Current Series Release Notes¶
Configuration of the amphora’s timezone is now possible using new configuration setting “amp_timezone” in the controller_worker options group.
When using a distribution with a recent SELinux release such as CentOS 8 Stream, PING health-monitor does not work as shell_exec_t calls are denied by SELinux.
Fixed configuration issue which allowed authenticated and authorized users to inject code into HAProxy configuration using API requests. Octavia API no longer accepts unencoded whitespace characters in url_path values in update requests for healthmonitors.
The fix that updates the Netfilter Conntrack Sysfs variables requires rebuilding the amphora image in order to be effective.
Update Python base version from 3.6 to 3.8. As per Openstack Python runtime versions policy Python 3.8 will be the the minimum Python version in the Zed release cycle.
diskimage-create defaults now to distribution release 9 when selecting RHEL as base OS and to release 9-stream when selecting CentOS as base OS.

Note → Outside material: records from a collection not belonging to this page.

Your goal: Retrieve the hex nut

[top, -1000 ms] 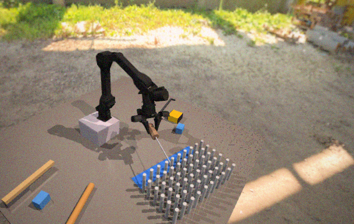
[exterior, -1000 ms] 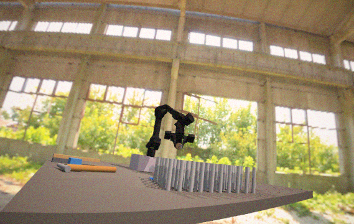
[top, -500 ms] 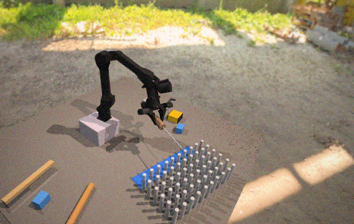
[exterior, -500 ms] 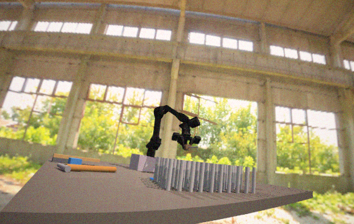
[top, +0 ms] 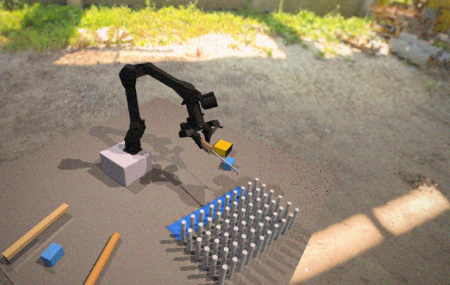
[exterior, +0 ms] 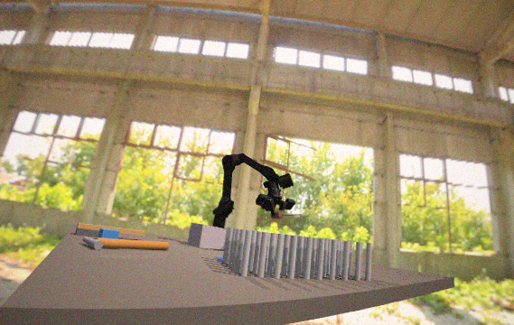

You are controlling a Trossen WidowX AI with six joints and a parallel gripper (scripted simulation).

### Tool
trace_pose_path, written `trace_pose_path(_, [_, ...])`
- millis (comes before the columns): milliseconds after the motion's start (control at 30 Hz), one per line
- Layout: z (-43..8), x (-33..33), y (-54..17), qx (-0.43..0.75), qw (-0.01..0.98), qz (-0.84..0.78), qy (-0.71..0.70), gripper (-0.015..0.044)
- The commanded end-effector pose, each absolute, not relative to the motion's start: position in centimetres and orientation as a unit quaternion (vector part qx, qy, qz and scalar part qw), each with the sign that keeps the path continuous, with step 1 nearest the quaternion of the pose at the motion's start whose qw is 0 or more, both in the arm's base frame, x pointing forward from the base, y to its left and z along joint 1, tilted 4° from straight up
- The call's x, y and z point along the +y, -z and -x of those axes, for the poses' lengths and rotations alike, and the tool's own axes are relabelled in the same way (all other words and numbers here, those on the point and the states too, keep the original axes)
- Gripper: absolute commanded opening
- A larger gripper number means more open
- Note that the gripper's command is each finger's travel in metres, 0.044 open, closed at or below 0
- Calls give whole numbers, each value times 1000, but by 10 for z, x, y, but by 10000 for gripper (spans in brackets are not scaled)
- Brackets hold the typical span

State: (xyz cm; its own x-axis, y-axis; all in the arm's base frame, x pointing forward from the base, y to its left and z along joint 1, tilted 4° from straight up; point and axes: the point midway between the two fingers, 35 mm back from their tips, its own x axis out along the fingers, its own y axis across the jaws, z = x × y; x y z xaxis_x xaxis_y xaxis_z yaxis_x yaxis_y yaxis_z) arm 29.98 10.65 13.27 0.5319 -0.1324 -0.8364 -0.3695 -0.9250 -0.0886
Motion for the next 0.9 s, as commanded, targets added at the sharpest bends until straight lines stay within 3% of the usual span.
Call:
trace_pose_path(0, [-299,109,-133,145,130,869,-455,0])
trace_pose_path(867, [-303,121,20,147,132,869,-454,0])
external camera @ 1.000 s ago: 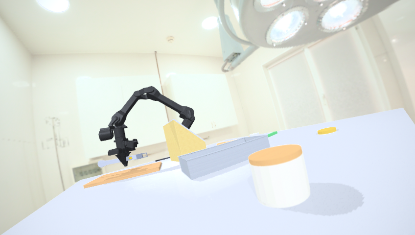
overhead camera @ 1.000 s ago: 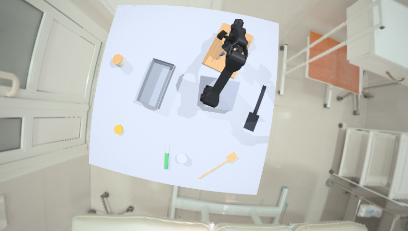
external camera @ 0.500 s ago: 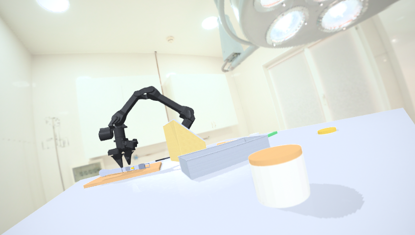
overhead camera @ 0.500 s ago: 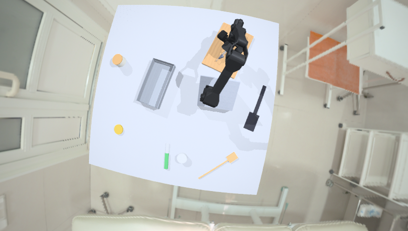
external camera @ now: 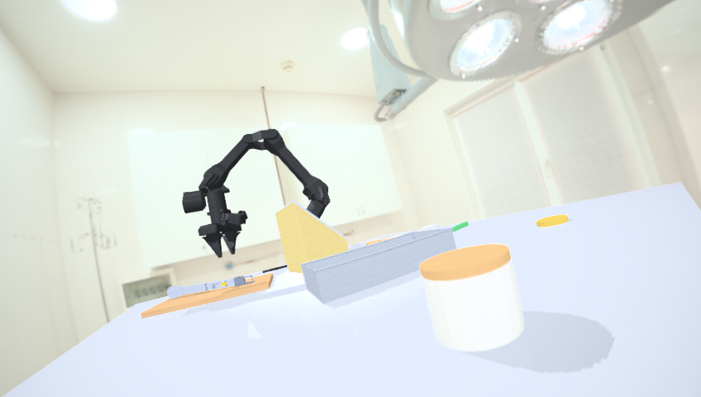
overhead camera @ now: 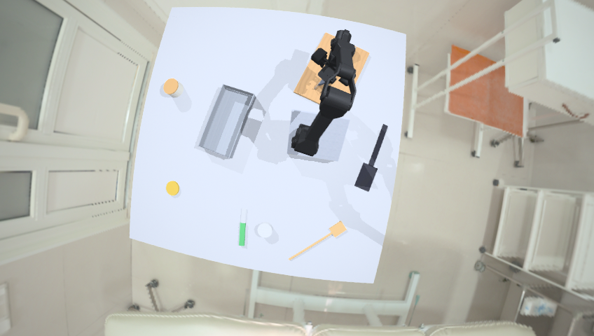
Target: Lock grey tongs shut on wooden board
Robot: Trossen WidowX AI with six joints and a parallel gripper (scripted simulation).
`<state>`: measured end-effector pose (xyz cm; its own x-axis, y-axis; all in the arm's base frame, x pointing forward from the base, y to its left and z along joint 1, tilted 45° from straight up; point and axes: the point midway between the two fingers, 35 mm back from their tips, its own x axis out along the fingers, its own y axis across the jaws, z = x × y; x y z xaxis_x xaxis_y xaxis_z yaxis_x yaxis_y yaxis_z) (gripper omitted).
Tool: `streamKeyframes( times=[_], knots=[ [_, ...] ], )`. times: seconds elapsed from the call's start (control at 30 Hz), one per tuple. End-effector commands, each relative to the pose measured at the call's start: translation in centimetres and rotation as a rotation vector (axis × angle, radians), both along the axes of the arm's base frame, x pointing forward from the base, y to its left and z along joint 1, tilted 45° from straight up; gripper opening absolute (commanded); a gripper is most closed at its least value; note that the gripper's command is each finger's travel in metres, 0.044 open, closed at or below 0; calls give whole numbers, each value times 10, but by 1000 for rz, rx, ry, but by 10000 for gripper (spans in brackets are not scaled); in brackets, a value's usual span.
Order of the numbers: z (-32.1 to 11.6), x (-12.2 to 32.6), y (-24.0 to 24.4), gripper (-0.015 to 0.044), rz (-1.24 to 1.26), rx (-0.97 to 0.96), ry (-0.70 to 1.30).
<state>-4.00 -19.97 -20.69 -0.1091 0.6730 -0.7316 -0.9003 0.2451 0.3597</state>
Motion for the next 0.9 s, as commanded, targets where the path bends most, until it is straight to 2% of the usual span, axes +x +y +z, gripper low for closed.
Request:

Fix disabled UDP pools. Disabled UDP pools were marked as “OFFLINE” but the requests were still forwarded to the members of the pool.
Netfilter Conntrack Sysfs variables net.netfilter.nf_conntrack_max and nf_conntrack_expect_max get set to sensible values on the amphora now. Previously, kernel default values were used which were much too low for the configured net.netfilter.nf_conntrack_buckets value. As a result packets could get dropped because the conntrack table got filled too quickly. Note that this affects only UDP and SCTP protocol listeners. Connection tracking is disabled for TCP-based connections on the amphora including HTTP(S).
Fix a potential race condition when updating a resource in the amphorav2 worker. The worker was not waiting for the resource to be set to PENDING_UPDATE, so the resource may have been updated with old data from the database, resulting in a no-op update.
Fixed issue with SELinux and the lvs-masquerade.sh script on the amphora. The script already runs with root permissions, so the use of sudo inside the script is unneeded.
Fix an issue when Octavia performs a failover of an ACTIVE-STANDBY load balancer that has both amphorae missing. Some tasks in the controller took too much time to timeout because the timeout value defined in
[haproxy_amphora].active_connection_rety_intervalwas not used.
Fix a python3 error that prevented to use the
[controller_worker]/user_data_config_driveoption when building amphorae.
Fixed validations in L7 rule and session cookie APIs in order to prevent authenticated and authorized users to inject code into HAProxy configuration. CR and LF (\r and \n) are no longer allowed in L7 rule keys and values. The session persistence cookie names must follow the rules described in https://developer.mozilla.org/en-US/docs/Web/HTTP/Headers/Set-Cookie.
Validate that the creation of L7 policies is compatible with the protocol of the listener in the Amphora driver. L7 policies are allowed for Terminated HTTPS or HTTP protocol listeners, but not for HTTPS, TCP or UDP protocols listeners.